Investors don’t appear to have been wowed by the results. Lilly shares barely budged on Thursday morning, up just 0.4%.
The results could also spark worries for companies that make the artificial joints used in orthopedic surgeries, if patients who were formerly candidates for knee replacements can find relief instead from Lilly’s injection. But shares of the medical device companies that make artificial knees weren’t affected, either: Zimmer Biomet Holdings rose 0.4%, while Stryker was up 1.4%.
The unenthusiastic market response to the trial appears to be related to the high proportion of patients who dropped out of the study after experiencing side effects. The dropout rate was substantially higher than the dropout rate for Lilly’s current top-selling weight loss drug, Zepbound.
Lilly said that 43.2% of patients who received a high dose of retatrutide reported nausea, compared with 10.7% in the placebo group, and 33.1% reported diarrhea, compared with 13.4% in the placebo group.
Scala wrote that the rate of vomiting was roughly twice that seen an earlier Zepbound trial.
The rate of dropouts due to adverse events was 18.2% of patients in the high-dose group, compared with 4% in the placebo group. In a Phase 3 trial of Zepbound conducted years ago, the dropout rate due to adverse events in the highest-dose group was just 6.2%.

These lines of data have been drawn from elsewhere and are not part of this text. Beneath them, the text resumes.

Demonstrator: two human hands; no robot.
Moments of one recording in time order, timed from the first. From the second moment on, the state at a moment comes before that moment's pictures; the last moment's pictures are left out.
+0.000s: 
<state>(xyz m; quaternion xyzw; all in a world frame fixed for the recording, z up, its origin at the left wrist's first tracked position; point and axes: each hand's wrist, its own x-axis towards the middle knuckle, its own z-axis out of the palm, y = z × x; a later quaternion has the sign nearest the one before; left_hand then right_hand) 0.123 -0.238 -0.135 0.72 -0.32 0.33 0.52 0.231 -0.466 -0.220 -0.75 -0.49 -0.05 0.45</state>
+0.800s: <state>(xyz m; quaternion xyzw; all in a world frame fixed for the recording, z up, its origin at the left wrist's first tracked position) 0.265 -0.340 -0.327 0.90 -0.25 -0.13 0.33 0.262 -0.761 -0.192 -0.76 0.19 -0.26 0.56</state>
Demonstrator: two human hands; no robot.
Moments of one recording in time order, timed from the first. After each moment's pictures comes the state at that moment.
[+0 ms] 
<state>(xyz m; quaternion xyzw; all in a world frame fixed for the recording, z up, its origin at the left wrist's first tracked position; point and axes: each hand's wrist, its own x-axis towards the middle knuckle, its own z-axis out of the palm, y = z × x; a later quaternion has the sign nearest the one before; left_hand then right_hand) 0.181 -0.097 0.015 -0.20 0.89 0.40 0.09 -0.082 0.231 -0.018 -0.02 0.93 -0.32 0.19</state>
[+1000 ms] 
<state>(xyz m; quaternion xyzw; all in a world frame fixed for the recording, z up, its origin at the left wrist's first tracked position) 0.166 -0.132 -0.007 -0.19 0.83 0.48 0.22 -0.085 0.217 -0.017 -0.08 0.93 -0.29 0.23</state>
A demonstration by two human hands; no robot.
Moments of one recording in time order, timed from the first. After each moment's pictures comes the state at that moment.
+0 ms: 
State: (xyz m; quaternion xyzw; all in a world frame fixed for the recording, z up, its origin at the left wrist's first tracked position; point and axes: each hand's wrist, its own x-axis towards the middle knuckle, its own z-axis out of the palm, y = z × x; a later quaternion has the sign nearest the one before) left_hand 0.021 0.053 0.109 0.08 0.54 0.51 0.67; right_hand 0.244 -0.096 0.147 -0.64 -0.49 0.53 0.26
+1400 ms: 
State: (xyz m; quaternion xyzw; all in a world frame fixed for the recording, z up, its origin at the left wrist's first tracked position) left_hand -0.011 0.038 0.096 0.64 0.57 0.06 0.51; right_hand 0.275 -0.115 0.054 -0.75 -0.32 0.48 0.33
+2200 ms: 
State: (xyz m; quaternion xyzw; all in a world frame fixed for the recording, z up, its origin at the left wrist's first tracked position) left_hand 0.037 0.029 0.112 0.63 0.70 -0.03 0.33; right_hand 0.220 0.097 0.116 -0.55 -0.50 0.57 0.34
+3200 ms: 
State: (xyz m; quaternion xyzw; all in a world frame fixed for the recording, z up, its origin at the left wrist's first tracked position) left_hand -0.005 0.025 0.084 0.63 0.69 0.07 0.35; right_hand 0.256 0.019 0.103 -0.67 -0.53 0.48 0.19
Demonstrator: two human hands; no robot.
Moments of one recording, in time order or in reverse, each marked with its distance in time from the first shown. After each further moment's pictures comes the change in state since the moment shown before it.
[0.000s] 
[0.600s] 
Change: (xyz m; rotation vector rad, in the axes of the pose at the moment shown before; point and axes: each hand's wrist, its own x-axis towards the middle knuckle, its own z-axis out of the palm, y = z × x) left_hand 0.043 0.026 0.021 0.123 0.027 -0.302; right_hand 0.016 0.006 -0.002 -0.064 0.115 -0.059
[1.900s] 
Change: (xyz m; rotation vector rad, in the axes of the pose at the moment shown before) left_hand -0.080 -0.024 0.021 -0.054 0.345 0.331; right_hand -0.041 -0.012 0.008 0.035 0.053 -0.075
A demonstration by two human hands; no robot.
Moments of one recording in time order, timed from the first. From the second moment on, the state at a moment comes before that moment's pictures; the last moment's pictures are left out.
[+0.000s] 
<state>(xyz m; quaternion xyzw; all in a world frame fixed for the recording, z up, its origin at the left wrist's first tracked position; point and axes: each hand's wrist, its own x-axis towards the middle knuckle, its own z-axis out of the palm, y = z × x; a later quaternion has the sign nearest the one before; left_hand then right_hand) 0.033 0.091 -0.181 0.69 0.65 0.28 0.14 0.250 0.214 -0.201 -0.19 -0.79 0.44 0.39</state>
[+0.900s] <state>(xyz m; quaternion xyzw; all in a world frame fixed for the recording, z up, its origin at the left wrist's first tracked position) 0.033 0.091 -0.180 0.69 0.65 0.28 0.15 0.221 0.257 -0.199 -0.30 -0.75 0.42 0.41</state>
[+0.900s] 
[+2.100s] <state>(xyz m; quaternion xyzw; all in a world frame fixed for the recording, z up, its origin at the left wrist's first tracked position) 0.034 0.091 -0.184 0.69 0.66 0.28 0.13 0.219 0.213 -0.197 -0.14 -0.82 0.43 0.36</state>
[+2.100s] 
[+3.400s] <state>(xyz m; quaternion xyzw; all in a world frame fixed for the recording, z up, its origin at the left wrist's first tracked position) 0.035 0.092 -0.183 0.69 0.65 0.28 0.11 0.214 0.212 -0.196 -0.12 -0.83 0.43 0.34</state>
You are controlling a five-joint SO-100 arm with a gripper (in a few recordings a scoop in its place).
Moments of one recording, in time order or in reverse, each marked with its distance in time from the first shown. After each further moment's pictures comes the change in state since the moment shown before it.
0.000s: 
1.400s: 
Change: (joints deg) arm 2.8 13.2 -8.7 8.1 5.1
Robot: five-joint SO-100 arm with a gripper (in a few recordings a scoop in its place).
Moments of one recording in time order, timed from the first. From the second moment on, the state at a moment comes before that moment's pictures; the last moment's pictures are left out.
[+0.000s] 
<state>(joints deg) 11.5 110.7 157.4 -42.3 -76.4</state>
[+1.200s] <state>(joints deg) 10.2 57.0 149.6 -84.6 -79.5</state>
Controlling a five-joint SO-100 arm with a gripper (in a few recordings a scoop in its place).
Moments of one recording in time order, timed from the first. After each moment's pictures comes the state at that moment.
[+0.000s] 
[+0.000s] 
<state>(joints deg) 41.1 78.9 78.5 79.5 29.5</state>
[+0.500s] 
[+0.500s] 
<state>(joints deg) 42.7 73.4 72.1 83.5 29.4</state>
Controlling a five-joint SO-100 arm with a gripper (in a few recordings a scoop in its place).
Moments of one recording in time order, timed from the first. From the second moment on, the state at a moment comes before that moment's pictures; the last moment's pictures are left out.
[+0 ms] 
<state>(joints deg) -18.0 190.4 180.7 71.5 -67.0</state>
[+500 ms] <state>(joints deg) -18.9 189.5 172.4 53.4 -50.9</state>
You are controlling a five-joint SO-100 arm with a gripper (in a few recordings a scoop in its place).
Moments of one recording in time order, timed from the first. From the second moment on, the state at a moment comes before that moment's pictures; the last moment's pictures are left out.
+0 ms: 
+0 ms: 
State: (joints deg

A higher dropout rate for retatrutide could be indicative of a difficult tolerability profile, and might imply a limited market for the drug once launched.
“If that were the end of the story,” Cowen’s Scala wrote, “it would mean that reatrutide is not really a viable drug at these doses.”
Other analysts cautioned about worrying too much about the large number of dropouts, writing that the rigid structure of the trial doesn’t reflect how the drug might be used in clinical practice.
“In the real world, we would expect clinicians would either down-titrate, extend the treatment interval, or switch to tirzepatide or orforglipron,” the respective chemical names for Lilly’s Zepbound and its experimental obesity pill, Cantor Fitzgerald analyst Carter Gould wrote Thursday.
Part of the issue may be that the drug was too effective for some patients enrolled in the study. Lilly said that the dropouts included “discontinuations for perceived excessive weight loss,” and that patients with a higher body-mass index, or BMI, had lower dropout rates.
While Lilly said that 84% of participants started the trial with a BMI of 35 or higher, the inclusion criteria allowed for participants with BMIs as low as 27, which is close to a healthy weight. Those patients may have felt they were losing too much weight.
“Patients were force-titrated to the highest dose, but some may not have needed to lose too much weight since the trial enrolled patients with a BMI ≥27,” Leerink Partners analyst David Risinger wrote on Thursday.
Lilly said that for patients with a BMI of 35 or higher, the dropout rate was 8.8% on the lower dose and 12.1% on the higher dose—somewhat closer to the Zepbound discontinuation rate, though still higher.
Scala, however, was skeptical that the issue was just that less obese patients were losing too much weight, citing the vomiting rates.
“Robust weight loss that few can tolerate would be a Pyrrhic victory,” he wrote.